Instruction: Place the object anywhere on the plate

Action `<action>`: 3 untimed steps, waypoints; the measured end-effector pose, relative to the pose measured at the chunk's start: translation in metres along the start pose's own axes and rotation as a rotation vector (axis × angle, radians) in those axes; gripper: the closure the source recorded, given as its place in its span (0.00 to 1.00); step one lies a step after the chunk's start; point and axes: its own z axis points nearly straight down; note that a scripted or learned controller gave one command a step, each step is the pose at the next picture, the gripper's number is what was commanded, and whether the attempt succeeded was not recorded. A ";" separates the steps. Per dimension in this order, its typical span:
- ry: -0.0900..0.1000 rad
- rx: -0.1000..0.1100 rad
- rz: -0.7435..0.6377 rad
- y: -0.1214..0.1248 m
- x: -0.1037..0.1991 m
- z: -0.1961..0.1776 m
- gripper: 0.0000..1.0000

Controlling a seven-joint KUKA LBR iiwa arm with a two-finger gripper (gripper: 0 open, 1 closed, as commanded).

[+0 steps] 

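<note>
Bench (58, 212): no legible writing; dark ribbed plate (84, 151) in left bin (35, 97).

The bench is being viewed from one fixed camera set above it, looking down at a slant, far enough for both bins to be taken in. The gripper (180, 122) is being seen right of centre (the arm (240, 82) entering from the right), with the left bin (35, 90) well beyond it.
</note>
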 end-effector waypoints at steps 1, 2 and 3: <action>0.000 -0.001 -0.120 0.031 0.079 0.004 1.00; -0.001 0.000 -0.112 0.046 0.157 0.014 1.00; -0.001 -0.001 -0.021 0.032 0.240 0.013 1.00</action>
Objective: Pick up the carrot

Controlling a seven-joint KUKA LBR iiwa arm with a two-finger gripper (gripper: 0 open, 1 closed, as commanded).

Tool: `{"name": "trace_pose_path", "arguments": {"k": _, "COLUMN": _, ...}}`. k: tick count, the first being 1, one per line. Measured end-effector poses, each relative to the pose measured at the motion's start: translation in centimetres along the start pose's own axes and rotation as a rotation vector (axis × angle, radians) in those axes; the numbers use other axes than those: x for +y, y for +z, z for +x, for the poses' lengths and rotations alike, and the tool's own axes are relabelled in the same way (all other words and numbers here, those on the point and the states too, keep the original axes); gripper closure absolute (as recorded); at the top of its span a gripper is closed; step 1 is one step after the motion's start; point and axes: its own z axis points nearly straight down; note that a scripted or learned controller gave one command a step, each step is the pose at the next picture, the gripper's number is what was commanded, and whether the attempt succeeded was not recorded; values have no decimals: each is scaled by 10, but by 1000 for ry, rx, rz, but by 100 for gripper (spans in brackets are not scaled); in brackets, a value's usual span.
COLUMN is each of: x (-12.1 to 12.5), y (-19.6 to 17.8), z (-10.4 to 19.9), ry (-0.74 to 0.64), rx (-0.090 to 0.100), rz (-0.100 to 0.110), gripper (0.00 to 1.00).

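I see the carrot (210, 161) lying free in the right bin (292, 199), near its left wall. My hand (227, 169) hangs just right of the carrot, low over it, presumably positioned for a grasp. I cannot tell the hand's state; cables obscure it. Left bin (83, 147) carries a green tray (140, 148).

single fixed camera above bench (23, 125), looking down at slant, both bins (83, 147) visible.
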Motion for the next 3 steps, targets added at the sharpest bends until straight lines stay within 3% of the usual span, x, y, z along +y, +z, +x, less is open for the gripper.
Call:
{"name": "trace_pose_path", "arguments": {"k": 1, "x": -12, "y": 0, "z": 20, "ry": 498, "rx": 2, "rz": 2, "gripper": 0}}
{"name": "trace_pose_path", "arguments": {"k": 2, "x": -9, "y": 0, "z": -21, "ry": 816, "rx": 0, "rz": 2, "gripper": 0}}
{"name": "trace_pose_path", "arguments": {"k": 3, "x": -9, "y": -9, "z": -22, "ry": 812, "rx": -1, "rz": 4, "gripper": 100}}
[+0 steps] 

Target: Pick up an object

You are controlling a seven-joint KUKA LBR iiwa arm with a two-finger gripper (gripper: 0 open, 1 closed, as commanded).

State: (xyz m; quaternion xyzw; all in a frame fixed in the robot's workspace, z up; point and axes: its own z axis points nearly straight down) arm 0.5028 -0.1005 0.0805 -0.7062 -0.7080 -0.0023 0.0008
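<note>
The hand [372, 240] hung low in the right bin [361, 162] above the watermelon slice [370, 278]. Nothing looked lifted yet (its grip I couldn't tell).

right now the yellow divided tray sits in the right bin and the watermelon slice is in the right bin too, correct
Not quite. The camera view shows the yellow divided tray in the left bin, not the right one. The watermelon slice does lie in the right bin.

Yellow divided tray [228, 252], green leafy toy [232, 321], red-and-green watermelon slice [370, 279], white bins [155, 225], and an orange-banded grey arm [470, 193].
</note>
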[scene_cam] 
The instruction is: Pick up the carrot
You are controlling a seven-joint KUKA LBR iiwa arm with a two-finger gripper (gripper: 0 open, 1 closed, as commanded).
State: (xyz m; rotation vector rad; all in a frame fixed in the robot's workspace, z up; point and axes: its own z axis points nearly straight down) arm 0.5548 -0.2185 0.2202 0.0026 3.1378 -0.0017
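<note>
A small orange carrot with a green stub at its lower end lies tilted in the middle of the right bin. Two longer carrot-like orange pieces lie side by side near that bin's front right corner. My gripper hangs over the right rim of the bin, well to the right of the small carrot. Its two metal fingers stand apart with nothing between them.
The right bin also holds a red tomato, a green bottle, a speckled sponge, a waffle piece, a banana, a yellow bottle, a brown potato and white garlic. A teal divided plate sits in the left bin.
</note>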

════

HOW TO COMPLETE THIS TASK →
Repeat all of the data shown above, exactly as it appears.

WRITTEN RESPONSE →
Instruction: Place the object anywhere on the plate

Action `<action>`: 3 untimed steps, waypoints; the measured end-effector pose, relative to the pose measured at the chunk's start: translation in metres along the start pose's own axes and rotation as a rotation vector (axis × angle, radians) in those axes; gripper: the closure the source recorded, given as its place in its span (0.00 to 1.00); step one lies a step after the chunk's start; point and axes: its own z axis points nearly straight down; note that a scripted or learned controller gave one command a step, each step is the pose at the next picture, the gripper's number is what was commanded, and whether the attempt succeeded was not recorded. A ";" separates the steps. Per dimension in this order, its typical span:
- ry: -0.0900..0.1000 rad
- rx: -0.1000..0.1100 rad
- rz: -0.7435..0.6377 rad
- y: -0.1214..0.1248 m
- x: -0.1037..0.1991 m
- z: -0.1961..0.1776 m
- gripper: 0.0000..1.0000

Controlling a seven-joint KUKA LBR iiwa arm with a two-finger gripper (gripper: 0 open, 1 closed, as commanded).

[+0 steps] 

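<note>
Bench (58, 212): no legible writing; dark ribbed plate (84, 151) in left bin (35, 97).

The bench is being viewed from one fixed camera set above it, looking down at a slant, far enough for both bins to be taken in. The gripper (180, 122) is being seen right of centre (the arm (240, 82) entering from the right), with the left bin (35, 90) well beyond it.
</note>
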 end-effector waypoints at steps 1, 2 and 3: <action>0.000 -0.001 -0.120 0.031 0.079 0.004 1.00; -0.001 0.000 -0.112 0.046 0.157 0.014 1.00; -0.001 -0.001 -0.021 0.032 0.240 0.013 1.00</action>
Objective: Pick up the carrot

Controlling a seven-joint KUKA LBR iiwa arm with a two-finger gripper (gripper: 0 open, 1 closed, as commanded).

Tool: `{"name": "trace_pose_path", "arguments": {"k": _, "COLUMN": _, ...}}`. k: tick count, the first being 1, one per line. Measured end-effector poses, each relative to the pose measured at the motion's start: translation in centimetres along the start pose's own axes and rotation as a rotation vector (axis × angle, radians) in those axes; the numbers use other axes than those: x for +y, y for +z, z for +x, for the poses' lengths and rotations alike, and the tool's own axes are relabelled in the same way (all other words and numbers here, those on the point and the states too, keep the original axes); gripper closure absolute (as recorded); at the top of its span a gripper is closed; step 1 is one step after the motion's start; point and axes: its own z axis points nearly straight down; note that a scripted or learned controller gave one command a step, each step is the pose at the next picture, the gripper's number is what was commanded, and whether the attempt succeeded was not recorded; values have no decimals: each is scaled by 10, but by 1000 for ry, rx, rz, but by 100 for gripper (spans in brackets are not scaled); in brackets, a value's usual span.
COLUMN is each of: x (-12.1 to 12.5), y (-19.6 to 17.8), z (-10.4 to 19.9), ry (-0.74 to 0.64), rx (-0.090 to 0.100), rz (-0.100 to 0.110), gripper (0.00 to 1.00).

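I see the carrot (210, 161) lying free in the right bin (292, 199), near its left wall. My hand (227, 169) hangs just right of the carrot, low over it, presumably positioned for a grasp. I cannot tell the hand's state; cables obscure it. Left bin (83, 147) carries a green tray (140, 148).

single fixed camera above bench (23, 125), looking down at slant, both bins (83, 147) visible.
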Motion for the next 3 steps, targets added at the sharpest bends until straight lines stay within 3% of the usual span, x, y, z along +y, +z, +x, less is open for the gripper.
Call:
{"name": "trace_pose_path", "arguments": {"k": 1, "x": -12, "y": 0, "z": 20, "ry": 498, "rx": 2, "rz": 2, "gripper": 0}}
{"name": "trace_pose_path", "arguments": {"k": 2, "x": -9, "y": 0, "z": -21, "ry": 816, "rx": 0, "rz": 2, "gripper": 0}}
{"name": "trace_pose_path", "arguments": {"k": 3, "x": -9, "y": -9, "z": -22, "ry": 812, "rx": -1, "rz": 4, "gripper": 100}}
[+0 steps] 

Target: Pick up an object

You are controlling a seven-joint KUKA LBR iiwa arm with a two-finger gripper (gripper: 0 open, 1 closed, as commanded).

State: (xyz m; quaternion xyzw; all in a frame fixed in the robot's workspace, z up; point and axes: its own z axis points nearly straight down) arm 0.5028 -0.1005 0.0805 -0.7062 -0.7080 -0.0023 0.0008
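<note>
The hand [372, 240] hung low in the right bin [361, 162] above the watermelon slice [370, 278]. Nothing looked lifted yet (its grip I couldn't tell).

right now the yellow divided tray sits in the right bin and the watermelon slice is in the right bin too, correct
Not quite. The camera view shows the yellow divided tray in the left bin, not the right one. The watermelon slice does lie in the right bin.

Yellow divided tray [228, 252], green leafy toy [232, 321], red-and-green watermelon slice [370, 279], white bins [155, 225], and an orange-banded grey arm [470, 193].
</note>
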[scene_cam] 
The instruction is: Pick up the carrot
You are controlling a seven-joint KUKA LBR iiwa arm with a two-finger gripper (gripper: 0 open, 1 closed, as commanded).
State: (xyz m; rotation vector rad; all in a frame fixed in the robot's workspace, z up; point and axes: its own z axis points nearly straight down) arm 0.5548 -0.2185 0.2202 0.0026 3.1378 -0.0017
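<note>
A small orange carrot with a green stub at its lower end lies tilted in the middle of the right bin. Two longer carrot-like orange pieces lie side by side near that bin's front right corner. My gripper hangs over the right rim of the bin, well to the right of the small carrot. Its two metal fingers stand apart with nothing between them.
The right bin also holds a red tomato, a green bottle, a speckled sponge, a waffle piece, a banana, a yellow bottle, a brown potato and white garlic. A teal divided plate sits in the left bin.
</note>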

There is nothing more to add to this answer.